Ce protocole a été établi dans le but d’étudier le rôle des populations neuronales spécifiques sur le règlement des niveaux d’alimentation larvaires dans les régimes de différents rapports de P: C et dans le cadre d’un écran neuronal thermogénétique. Un outil neurogénétique bien caractérisé a été utilisé à partir de la famille du potentiel de récepteur transitoire (TRP): canal de potentiel de récepteur transitoire de la drosophile (dTRPA1), qui est un canal cationique à température et tension fermée, permettant la mise à feu des potentiels d’action lorsque les températures ambiantes s’élèvent au-dessus de 25 ° C17. Pour exprimer le transgène dTRPA1, nous avons profité des lignéesGal4 basées sur les régions cis-régulatrices du génome de la drosophile, établies dans le laboratoire Rubin, dans le cadre du projet FlyLight au Janelia Research Campus18,19.

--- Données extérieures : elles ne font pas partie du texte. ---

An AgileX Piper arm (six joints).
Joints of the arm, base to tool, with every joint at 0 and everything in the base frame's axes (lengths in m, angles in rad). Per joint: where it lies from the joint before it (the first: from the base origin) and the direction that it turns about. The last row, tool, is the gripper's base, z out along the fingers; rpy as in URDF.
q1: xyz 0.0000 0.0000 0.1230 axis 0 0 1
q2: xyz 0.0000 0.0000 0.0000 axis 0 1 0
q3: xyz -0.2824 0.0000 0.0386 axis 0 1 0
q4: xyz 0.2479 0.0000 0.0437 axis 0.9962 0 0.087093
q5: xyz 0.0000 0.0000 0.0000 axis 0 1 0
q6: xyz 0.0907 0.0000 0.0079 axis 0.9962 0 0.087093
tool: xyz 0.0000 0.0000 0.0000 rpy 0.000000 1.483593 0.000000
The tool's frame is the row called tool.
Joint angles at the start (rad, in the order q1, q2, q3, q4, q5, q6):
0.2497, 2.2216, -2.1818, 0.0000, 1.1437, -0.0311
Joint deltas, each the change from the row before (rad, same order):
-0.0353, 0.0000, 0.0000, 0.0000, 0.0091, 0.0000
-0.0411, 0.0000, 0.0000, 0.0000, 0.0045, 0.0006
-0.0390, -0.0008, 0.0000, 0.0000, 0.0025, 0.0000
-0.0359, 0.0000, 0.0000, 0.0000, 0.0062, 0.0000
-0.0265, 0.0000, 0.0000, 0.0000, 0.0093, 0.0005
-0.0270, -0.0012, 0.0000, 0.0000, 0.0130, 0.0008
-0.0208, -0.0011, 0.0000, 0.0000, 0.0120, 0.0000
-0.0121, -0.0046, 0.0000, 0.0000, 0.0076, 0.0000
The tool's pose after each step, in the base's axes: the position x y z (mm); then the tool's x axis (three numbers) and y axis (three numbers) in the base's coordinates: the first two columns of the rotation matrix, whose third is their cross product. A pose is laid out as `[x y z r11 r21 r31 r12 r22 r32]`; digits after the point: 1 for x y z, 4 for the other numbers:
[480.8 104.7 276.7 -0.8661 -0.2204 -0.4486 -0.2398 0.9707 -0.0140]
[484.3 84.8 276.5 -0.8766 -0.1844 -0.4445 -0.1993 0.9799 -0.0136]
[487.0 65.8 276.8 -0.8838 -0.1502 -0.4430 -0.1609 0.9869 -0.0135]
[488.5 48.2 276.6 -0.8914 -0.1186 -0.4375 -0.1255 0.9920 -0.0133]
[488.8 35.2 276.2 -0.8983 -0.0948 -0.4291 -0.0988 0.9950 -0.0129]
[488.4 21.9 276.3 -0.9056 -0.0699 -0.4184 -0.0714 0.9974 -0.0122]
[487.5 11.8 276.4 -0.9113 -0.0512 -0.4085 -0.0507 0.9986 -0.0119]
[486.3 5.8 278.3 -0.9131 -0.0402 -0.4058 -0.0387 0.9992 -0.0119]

Bien que le protocole, décrit ici, ait été établi dans le cadre d’un écran d’activation, il peut être facilement adapté par l’expérimentateur à d’autres besoins ou intérêts spécifiques, à savoir effectuer un écran de suppression à l’aide du silencieux neuronal sensible à la température ShibireTS20,en alternative au dTRPA1. Cette adaptation et d’autres sont abordées dans les sections protocole et discussion.